DS: Sure, though it depends on the instructor. I, as chair of the department, believe in academic freedom, and so when faculty come to me because they are teaching a film history or masters in genres or movements class, they often ask to pick my brains and please me, and ask me what films they should teach. I always say, ‘don’t teach what I would teach. Teach the movies that you think are great, the movies that you think will influence them the way they influenced you.’ We do have film history classes, and when I teach those classes I certainly touch on the classics, but my sensibility is quite different from the sensibility of other members of the faculty. There is very little of Hollywood in what I would show, at least current Hollywood, but other instructors are very much part of that sensibility. I am interested in filmmakers from all over the world, because the students are from those countries. But this also predates my job as director of the program. I have always been interested in cinema, pure and simple. Any movie that uncompromisingly expresses the unique personal vision of the filmmaker is one that I am probably going to respond to; even it takes three or four screenings for me to really understand what the filmmaker is doing. That is what turns me on, that is what excites me about cinema, and that’s what I personally preach in my classes. I never censor a student, if a student is in love with Hollywood movie making, I will do everything in my power to help my student. But it is very important for them to know that Hollywood is a very small place, we don’t need Hollywood’s stamp of approval to call ourselves filmmakers, and that some of the most vital films being made in the world are not coming out of Hollywood, but are coming from elsewhere, from India, Iran, Japan, China, Taiwan, from all over the globe. I really do take that as an imperative I have to operate under, to expose them to the great possibilities of cinema. That stamp is there in the program; all of the teachers believe that we should expand the sense of narrative that students have to be aware of, especially the American students who come here. But the students are always free to do a pastiche on a genre they like, or to do their version of car chases – hopefully no one gets killed doing a car chase and crash – but we do believe in academic freedom.

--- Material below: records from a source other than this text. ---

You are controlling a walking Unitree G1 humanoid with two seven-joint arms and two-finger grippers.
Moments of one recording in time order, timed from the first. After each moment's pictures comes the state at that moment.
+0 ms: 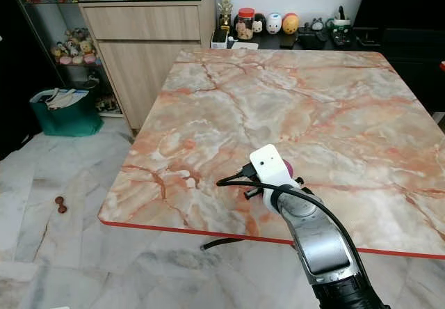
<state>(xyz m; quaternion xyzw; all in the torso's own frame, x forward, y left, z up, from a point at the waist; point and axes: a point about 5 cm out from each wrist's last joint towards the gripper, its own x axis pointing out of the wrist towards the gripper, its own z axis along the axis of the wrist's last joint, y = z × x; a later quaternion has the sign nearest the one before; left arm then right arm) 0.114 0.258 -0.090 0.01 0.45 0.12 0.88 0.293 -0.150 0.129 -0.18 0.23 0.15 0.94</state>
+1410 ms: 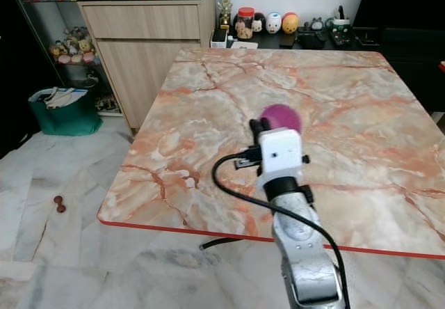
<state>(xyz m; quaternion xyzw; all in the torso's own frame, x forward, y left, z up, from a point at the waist) 0.107 0.254 -0.093 0.01 0.46 0.10 0.88 0.276 -0.133 0.178 -0.08 -0.10 0.05 0.99</state>
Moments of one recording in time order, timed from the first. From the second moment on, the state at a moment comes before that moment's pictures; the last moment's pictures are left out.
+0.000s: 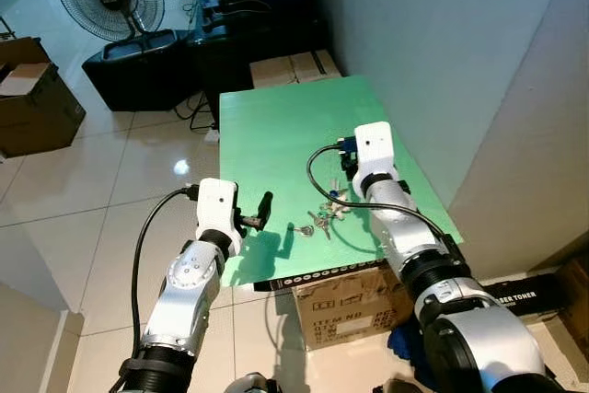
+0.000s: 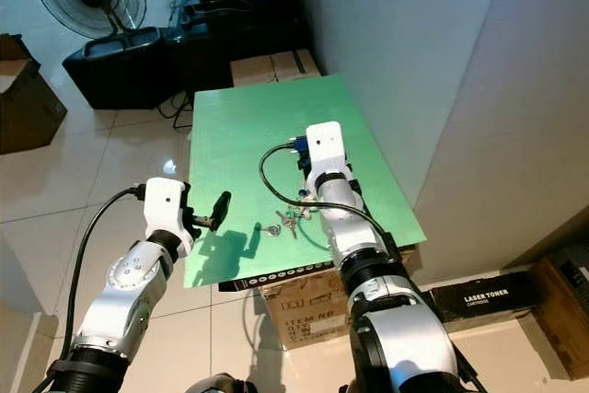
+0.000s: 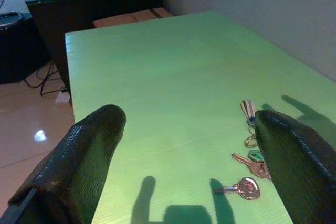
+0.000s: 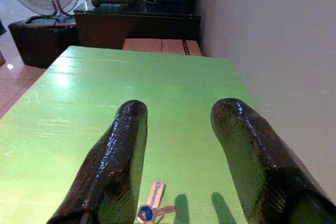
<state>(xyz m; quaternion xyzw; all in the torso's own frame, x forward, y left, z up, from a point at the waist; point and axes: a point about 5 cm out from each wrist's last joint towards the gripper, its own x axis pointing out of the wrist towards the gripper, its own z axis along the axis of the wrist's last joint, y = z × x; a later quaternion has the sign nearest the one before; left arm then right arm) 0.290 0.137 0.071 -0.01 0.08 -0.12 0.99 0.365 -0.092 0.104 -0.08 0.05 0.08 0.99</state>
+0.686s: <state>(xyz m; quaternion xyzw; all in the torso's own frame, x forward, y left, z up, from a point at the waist) 0.301 0.172 0.071 -0.03 0.09 -0.05 0.99 0.303 -0.174 0.087 -0.03 0.00 0.01 1.00</state>
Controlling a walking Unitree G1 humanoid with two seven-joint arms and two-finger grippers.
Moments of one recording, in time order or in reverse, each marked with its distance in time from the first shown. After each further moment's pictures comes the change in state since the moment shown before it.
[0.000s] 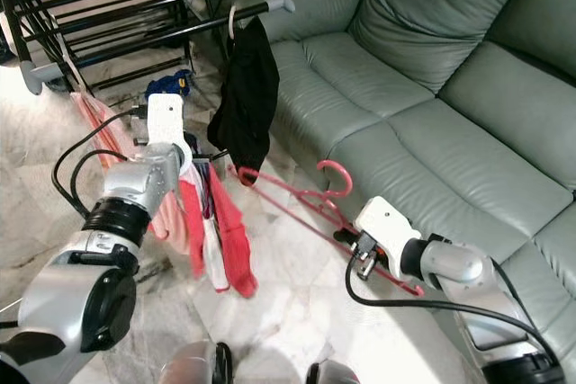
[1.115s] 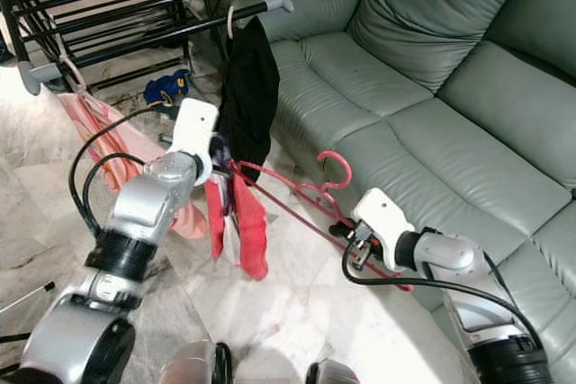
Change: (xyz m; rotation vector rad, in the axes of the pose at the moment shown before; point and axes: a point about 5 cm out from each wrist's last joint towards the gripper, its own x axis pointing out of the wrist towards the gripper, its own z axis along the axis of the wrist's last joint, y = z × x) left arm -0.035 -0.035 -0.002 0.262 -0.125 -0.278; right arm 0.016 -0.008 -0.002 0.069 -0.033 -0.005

BT: I believe you have a film festival every year?
DS: Yes, absolutely. The film festival will be held on September 9th, I am glad you brought that up because you were instrumental in securing the rights to screen at the Crest Theater in Westwood. It is going to be our annual summer shorts festival. The theater itself is a historic landmark. It is a beautiful theater with some art deco motifs and some other eclectic art designs throughout the theater. I thank you for that. The students are probably going to have the best bash they have ever had in the form of a film festival event. It has been in the past an annual event, but there was a period when it fell away. Now it is back, bigger and better than ever, and we hope to continue it on an annual basis.